What is being asked »
Please copy every line from the following entries in which the word "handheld" appears.

[Records drawn from a dataset]

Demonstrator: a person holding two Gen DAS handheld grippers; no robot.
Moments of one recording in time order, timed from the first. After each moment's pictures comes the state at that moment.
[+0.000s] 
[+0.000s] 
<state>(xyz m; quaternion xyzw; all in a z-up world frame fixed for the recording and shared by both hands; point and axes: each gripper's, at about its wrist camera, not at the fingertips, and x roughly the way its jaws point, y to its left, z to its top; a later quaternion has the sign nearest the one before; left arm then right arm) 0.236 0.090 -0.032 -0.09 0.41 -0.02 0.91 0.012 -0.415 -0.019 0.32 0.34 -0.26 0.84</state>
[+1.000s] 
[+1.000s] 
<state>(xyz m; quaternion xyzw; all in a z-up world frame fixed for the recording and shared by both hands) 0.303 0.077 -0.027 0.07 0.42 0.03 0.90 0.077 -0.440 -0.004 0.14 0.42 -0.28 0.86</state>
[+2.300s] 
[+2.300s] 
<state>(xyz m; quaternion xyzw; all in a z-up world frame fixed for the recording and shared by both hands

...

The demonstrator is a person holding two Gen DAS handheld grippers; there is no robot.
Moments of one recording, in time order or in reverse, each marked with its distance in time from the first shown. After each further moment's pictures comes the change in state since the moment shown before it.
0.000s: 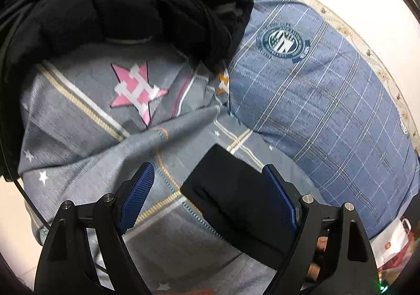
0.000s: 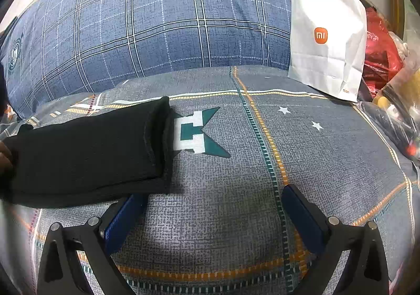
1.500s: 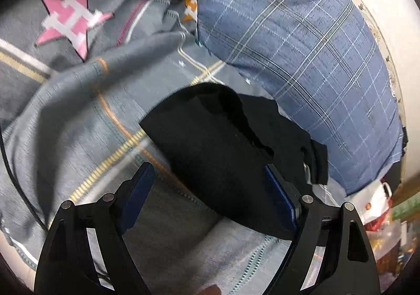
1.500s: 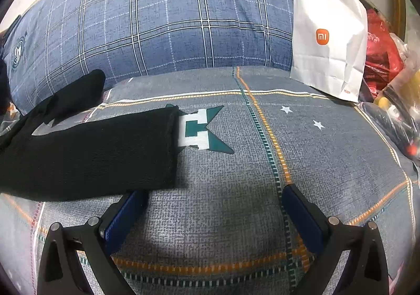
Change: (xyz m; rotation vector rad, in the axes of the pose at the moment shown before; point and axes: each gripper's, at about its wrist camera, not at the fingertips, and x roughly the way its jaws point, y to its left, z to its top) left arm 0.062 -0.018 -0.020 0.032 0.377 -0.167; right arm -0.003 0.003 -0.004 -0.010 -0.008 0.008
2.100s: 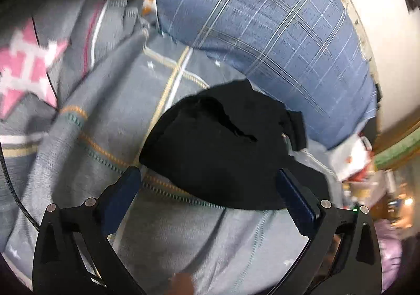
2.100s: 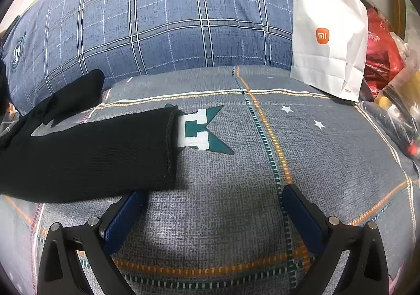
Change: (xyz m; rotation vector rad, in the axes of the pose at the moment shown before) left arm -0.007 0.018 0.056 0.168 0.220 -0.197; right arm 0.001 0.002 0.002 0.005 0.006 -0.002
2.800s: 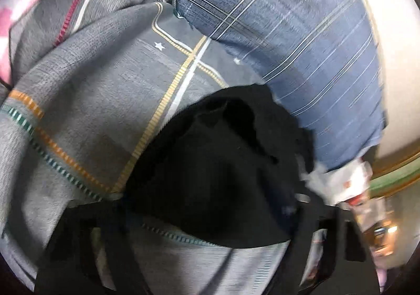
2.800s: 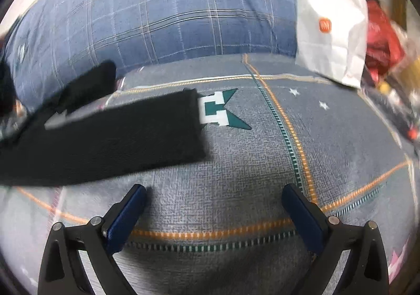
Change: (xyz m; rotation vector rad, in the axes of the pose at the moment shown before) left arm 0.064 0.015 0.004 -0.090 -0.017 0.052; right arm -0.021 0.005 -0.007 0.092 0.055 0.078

Reply »
Demonstrator: a person holding two Gen DAS handheld grippers; no robot.
The demonstrator is a person holding two Gen DAS handheld grippers; there is no robot.

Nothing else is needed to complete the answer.